Das Projekt erforschte das philosophische Werk des italienisch-jüdischen Exegeten und Philosophen Obadja Sforno (ca. 1475–1550). Der Traktat „Licht der Völker“ (hebr. Or ʿAmmim (Bologna, 1537/38; lateinische Ausgabe Lumen Gentium (Bologna, 1548)) wurde im Rahmen des Projektes neu ediert und zusammen mit zwei englischen Übersetzungen vorgelegt. Die Analyse des Werkes enthüllt die komplexe Genese des Textes: Das bisher in der Sekundärliteratur verbreitete lineare Modell eines hebräischen Originals und seiner lateinischen Übersetzung, die lediglich als ein „Abzweig“ von Sfornos auf ein jüdisches Publikum fixierten Aktivitäten zu verstehen sei, stellt sich dabei als überholt dar. Sforno’s Werk muss als Ergebnis reziproker Beeinflussung von christlich-lateinischer und jüdischhebräischer philosophischer Tradition begriffen werden. In seinem komplementären Charakter als scholastische Summa und philosophische Bibelexegese wandte sich der Autor gleichermaßen an eine jüdische, wie eine christliche Leserschaft. Sfornos Kontakte zu christlichen Theologen, Humanisten und Reformern waren dabei womöglich für die Entstehung des Werkes von ausschlaggebender Bedeutung.
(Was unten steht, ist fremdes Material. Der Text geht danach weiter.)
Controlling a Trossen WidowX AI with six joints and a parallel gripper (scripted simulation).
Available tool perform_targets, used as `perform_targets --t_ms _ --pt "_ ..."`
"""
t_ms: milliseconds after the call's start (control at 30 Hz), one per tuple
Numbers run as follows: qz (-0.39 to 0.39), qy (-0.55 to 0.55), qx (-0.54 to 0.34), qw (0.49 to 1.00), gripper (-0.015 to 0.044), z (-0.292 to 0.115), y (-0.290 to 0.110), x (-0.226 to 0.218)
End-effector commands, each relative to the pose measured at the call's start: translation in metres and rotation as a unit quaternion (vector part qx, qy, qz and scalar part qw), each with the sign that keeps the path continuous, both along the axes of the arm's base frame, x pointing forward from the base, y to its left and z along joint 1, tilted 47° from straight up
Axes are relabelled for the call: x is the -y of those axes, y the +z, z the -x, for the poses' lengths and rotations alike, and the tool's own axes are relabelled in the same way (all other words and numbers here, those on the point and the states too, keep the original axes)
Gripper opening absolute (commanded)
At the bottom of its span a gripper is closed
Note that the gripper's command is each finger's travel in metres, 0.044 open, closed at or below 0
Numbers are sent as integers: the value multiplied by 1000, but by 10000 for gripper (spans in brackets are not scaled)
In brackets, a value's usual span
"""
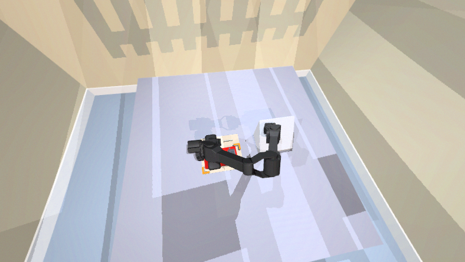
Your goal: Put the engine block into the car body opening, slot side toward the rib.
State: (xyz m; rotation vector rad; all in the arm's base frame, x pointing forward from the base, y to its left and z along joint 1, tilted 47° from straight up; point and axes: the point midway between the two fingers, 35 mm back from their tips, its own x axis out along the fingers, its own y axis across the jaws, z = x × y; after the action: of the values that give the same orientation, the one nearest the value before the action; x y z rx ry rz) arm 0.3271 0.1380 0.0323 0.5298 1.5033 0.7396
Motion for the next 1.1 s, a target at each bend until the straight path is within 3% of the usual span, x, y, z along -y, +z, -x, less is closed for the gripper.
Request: perform_targets --t_ms 0,1067 --pt "-2 -12 -11 1000 158 0 1 -1" --pt "-3 0 1 1000 158 0 -2 -5"
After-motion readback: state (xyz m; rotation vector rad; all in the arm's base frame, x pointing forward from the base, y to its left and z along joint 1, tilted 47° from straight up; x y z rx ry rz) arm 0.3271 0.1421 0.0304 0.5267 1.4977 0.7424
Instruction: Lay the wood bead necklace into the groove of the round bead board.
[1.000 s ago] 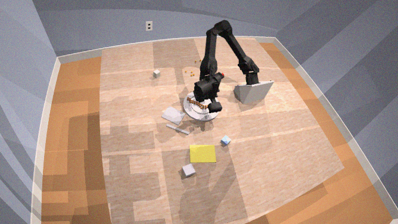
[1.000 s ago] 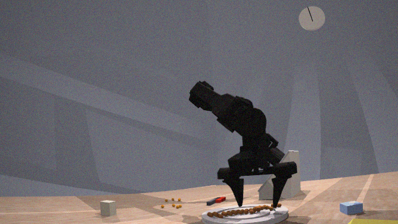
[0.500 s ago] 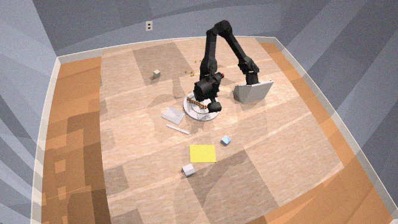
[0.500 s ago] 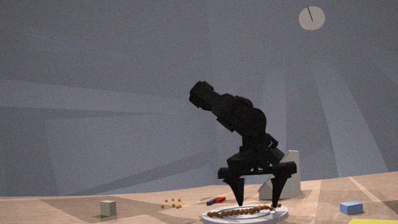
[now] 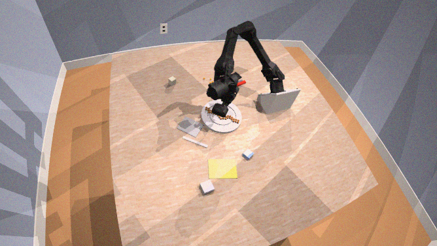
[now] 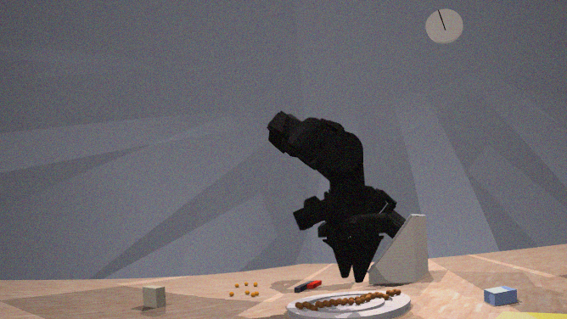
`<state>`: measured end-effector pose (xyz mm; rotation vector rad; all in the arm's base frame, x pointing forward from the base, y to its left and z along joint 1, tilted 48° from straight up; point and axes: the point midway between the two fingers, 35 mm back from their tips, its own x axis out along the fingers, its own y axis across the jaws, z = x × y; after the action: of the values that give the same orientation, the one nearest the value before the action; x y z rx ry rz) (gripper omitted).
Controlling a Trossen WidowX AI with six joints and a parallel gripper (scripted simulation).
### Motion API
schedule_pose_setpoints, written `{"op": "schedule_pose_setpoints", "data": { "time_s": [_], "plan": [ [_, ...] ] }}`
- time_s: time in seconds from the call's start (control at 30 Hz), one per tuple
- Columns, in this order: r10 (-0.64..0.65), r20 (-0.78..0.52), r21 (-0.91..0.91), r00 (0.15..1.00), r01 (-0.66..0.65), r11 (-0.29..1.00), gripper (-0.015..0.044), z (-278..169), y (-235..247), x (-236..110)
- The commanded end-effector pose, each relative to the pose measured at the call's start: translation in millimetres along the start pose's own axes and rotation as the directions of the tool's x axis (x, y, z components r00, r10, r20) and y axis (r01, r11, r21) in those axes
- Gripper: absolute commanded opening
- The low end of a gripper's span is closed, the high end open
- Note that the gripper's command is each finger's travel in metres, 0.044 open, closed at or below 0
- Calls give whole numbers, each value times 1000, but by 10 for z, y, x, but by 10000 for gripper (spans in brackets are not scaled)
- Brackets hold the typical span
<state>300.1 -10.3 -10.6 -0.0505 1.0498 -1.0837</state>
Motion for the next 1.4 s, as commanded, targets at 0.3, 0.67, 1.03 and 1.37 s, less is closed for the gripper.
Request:
{"op": "schedule_pose_setpoints", "data": {
  "time_s": [0.3, 0.67, 1.03, 1.37],
  "plan": [
    [17, 1, 44, 1000, -17, 999, 310, 45, 35, 52],
    [12, 0, 40, 1000, -12, 999, 310, 37, 28, 187],
    [5, -1, 35, 1000, -5, 999, 310, 23, 9, 361],
    [11, -1, 43, 1000, -11, 999, 258, 38, 21, 350]
  ]
}}
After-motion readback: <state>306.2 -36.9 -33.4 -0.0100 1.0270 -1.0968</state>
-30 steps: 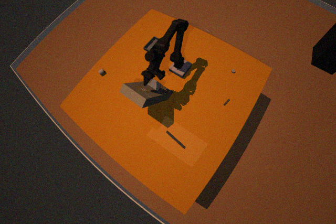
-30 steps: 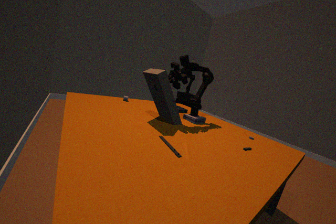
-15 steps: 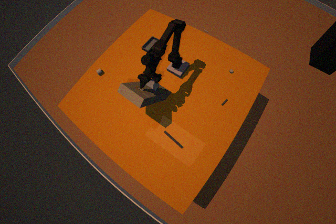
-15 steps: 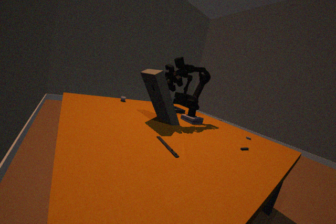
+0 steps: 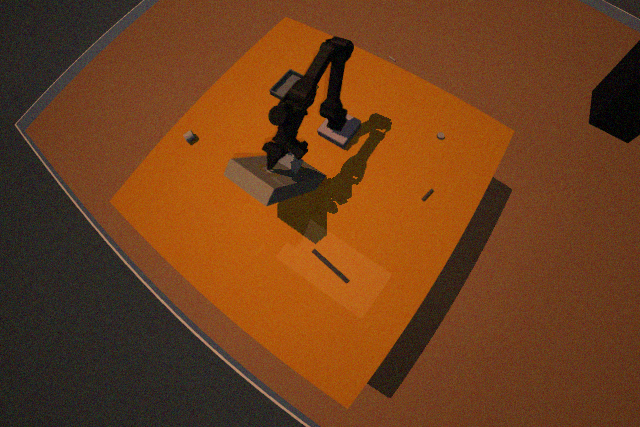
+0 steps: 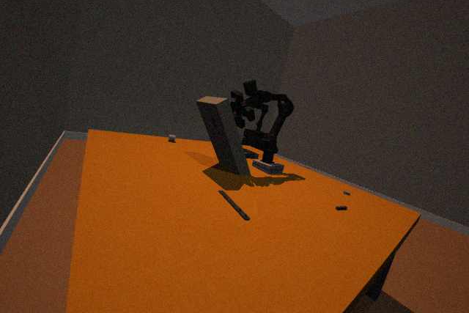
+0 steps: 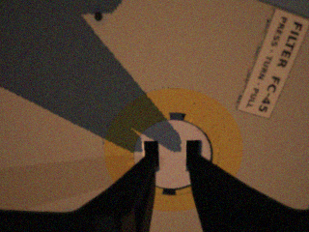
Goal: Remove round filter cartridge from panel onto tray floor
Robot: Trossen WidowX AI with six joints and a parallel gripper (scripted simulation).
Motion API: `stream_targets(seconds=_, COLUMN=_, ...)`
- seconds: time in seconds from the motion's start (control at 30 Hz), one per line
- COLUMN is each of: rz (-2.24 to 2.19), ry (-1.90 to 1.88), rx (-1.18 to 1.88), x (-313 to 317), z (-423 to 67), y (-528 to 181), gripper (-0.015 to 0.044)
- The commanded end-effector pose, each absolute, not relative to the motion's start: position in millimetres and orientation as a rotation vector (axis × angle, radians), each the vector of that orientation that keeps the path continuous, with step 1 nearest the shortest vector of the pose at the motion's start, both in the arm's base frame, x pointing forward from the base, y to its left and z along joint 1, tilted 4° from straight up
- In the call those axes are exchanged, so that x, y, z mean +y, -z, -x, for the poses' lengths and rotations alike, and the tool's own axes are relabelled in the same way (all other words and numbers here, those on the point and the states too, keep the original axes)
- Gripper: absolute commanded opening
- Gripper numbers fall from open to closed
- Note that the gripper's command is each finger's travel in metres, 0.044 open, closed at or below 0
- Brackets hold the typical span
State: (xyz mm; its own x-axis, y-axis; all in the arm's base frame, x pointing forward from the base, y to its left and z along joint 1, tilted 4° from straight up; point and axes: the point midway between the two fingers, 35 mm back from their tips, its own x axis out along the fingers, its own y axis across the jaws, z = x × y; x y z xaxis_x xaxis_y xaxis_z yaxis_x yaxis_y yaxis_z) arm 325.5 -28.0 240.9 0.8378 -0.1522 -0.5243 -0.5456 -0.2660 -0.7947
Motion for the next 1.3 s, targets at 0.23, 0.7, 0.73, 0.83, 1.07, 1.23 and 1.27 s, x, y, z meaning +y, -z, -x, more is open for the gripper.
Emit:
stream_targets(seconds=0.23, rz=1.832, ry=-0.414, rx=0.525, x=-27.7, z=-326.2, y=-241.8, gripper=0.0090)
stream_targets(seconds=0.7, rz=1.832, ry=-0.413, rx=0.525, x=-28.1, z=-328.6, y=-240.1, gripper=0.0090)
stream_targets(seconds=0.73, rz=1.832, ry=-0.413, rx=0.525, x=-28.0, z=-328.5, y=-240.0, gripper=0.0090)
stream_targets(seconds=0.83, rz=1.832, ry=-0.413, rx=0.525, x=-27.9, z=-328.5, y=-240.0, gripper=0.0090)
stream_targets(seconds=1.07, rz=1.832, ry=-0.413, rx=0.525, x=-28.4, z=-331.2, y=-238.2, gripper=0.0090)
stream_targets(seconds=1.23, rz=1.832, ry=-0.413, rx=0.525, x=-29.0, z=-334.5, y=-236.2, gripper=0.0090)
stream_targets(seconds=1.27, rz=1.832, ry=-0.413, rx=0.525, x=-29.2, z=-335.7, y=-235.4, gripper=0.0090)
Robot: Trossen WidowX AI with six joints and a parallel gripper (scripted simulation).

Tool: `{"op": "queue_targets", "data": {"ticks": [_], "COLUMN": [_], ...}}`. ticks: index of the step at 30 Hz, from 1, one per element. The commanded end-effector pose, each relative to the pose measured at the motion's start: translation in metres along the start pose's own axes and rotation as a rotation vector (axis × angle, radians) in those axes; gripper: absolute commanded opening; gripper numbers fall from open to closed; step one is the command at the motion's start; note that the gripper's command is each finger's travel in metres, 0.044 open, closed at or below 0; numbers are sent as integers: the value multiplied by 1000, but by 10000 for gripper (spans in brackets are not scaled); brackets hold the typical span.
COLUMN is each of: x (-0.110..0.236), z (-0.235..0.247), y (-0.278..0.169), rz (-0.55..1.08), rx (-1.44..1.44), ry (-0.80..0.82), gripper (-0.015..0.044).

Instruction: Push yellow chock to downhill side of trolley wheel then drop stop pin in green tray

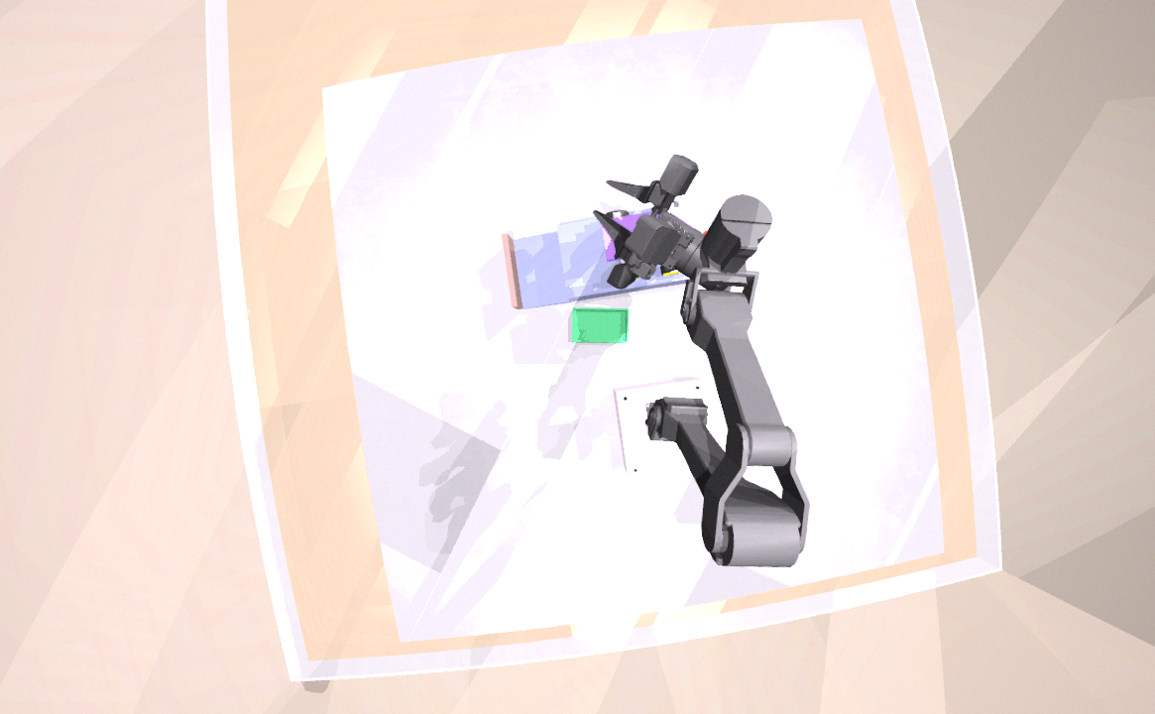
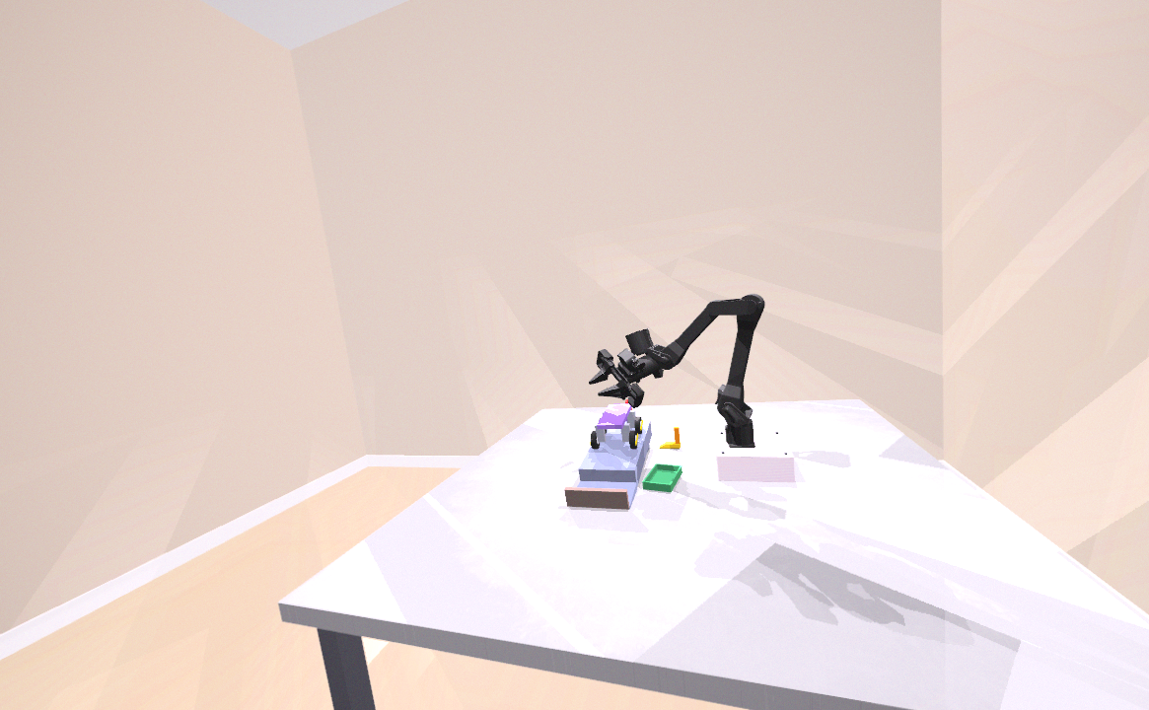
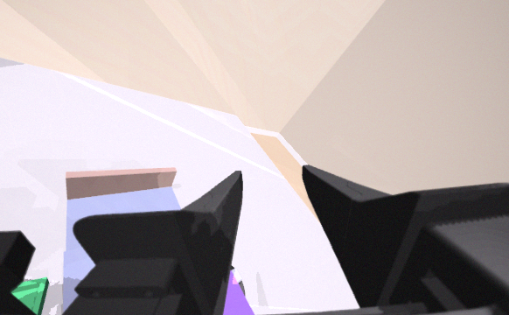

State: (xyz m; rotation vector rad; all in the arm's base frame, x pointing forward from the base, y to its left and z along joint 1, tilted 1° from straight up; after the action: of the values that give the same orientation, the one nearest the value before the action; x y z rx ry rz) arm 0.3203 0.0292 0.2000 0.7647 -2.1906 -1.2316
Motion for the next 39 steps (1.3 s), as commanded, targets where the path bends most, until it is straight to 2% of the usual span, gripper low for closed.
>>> {"op": "queue_targets", "data": {"ticks": [1,7,13,15,20,26,34,39], "x": [21,60,107,122,152,174,183,210], "z": [-35,-60,-71,-70,-42,-19,-10,18], "y": [-32,-66,-92,-99,-117,-122,-123,-117], "rz": [249,544,812,893,1068,1160,1185,1218], "rx": [50,100,135,139,124,108,101,78], "ry": [-122,-171,-133,-97,116,310,392,663], "gripper": [190,190,190,190,190,190,190,190]}}
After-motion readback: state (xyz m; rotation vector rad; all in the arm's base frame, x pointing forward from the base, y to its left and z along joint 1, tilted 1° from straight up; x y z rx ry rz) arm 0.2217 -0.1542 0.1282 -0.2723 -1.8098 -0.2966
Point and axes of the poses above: the point midway between the two fingers, 35 mm back from their tips, its own x axis back along the fingers, its own z axis across the jaws, y = z × x, the point moved 3 cm from there along x, back along the fingers, and after that the axes turned 11 degrees about -x, right-handed, at the moved point
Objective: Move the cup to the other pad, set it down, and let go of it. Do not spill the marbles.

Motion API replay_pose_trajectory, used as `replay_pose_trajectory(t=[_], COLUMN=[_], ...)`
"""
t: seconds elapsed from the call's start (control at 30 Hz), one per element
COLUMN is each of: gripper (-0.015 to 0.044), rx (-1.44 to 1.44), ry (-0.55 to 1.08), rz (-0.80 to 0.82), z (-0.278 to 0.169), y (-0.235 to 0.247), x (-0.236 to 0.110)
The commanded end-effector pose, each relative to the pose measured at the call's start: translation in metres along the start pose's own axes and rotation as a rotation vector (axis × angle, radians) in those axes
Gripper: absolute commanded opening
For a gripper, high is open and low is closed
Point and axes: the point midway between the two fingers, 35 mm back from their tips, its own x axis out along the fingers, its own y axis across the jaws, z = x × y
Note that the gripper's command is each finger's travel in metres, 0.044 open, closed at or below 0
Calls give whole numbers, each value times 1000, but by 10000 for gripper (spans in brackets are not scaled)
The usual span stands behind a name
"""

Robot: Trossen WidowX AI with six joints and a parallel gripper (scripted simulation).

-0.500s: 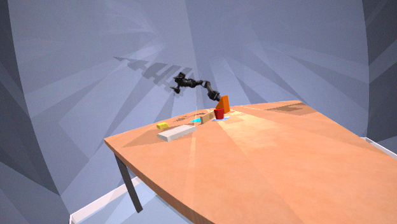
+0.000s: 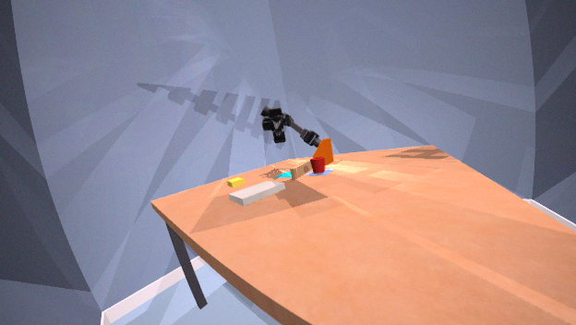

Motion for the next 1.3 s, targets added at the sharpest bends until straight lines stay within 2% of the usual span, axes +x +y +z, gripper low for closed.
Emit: replay_pose_trajectory(t=[0.0, 0.2, 0.37, 0.43, 1.27], gripper=[148, 148, 148, 148, 148], rx=[130, 197, 152, 126, 122], ry=[175, 220, 76, 15, 8], rz=[-266, -684, -995, -1058, -1064], z=[-66, -142, -179, -185, -185], y=[-22, -65, -101, -109, -125], x=[27, 32, 18, 13, 27])
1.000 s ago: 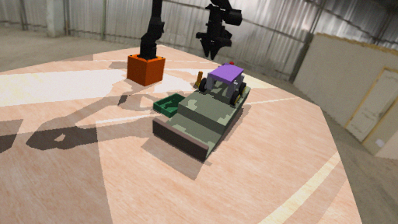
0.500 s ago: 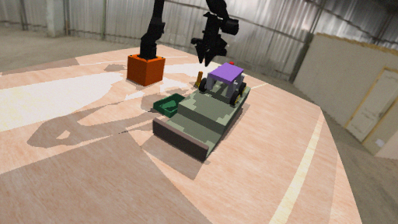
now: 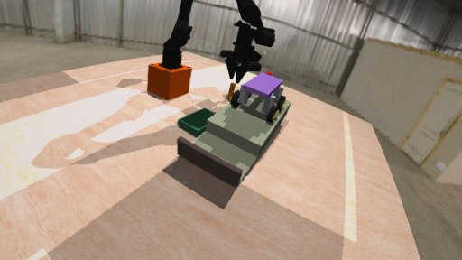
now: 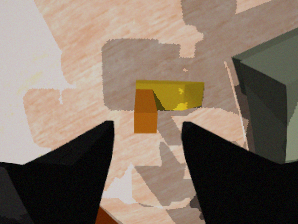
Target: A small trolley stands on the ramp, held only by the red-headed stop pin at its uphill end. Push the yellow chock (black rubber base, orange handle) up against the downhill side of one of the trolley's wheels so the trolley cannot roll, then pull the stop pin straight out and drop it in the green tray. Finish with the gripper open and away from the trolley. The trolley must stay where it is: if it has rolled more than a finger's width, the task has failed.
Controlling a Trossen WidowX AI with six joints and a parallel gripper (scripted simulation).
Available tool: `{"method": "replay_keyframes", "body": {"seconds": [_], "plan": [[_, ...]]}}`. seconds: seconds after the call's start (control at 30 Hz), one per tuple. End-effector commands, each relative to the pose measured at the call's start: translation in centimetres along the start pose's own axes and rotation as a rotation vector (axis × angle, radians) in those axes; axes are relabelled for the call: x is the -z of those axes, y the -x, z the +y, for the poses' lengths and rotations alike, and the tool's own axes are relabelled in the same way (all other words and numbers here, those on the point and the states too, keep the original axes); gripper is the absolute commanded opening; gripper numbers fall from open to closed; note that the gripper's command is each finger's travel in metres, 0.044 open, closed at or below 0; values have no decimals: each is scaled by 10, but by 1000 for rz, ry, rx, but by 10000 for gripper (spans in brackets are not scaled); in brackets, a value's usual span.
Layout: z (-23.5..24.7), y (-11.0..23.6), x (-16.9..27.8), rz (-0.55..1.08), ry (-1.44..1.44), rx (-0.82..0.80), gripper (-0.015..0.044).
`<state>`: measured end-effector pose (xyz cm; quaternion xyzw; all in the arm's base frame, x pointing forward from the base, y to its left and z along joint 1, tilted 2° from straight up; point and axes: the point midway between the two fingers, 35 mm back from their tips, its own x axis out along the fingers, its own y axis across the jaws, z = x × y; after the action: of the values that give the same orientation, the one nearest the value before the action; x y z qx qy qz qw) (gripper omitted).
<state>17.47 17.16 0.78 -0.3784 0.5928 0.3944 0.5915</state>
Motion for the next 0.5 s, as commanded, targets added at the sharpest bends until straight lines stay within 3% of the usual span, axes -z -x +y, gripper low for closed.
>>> {"method": "replay_keyframes", "body": {"seconds": [0.0, 0.47], "plan": [[1, -6, 1, 1, 2, -4, 190], [1, -24, 1, 1, 2, -4, 190]]}}
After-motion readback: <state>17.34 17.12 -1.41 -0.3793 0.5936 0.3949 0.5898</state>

Das Projekt veröffentlichte dazu einen Sammelband mit zwölf Beiträgen von zwei Konferenzen (2017, 2018), die Sfornos literarisches Schaffen in der Begegnung von Philosophie und Exegese erstmals in seiner Breite und Eigenständigkeit betrachten. Sforno zeigt als eigenwilliger Interpret von Averroes, der sowohl aus dessen eigenständigen Werken als auch seinen Aristoteles-Kommentaren schöpft. Er strebte dabei keine grundsätzliche Widerlegung aristotelischer Philosophie, sondern vielmehr eine religionsphilosophische Synthese in der Nachfolge Moses Maimonides‘ an. Durch Recherchen zum Autor einer Handschrift eines hebräischen Kommentars zum Or ʿAmmim gelang im Projekt außerdem die Identifizierung von Sforno’s Schüler Elia di Nola (ca. 1510–1580), der nicht nur als Verfasser jenes Kommentars (unter seinem Alias „Elia di Butrio“), sondern auch als Anonymus eines in einer Handschrift erhaltenen umfangreichen Psalmen-Kommentars aufgedeckt werden konnte. Damit wurde das Werk von Sfornos wichtigstem Schüler erstmals greifbar. Im Rahmen der Dissertationsprojekte von Florian Dunklau (Kommentar) und R. Moshe Kravetz (Psalmen), die über die Projektlaufzeit hinaus beide Handschriften edieren, wurde so ein neuer wissenschaftlichen Zugang zu Sfornos Kreis von Schülern und Rezipienten erschlossen.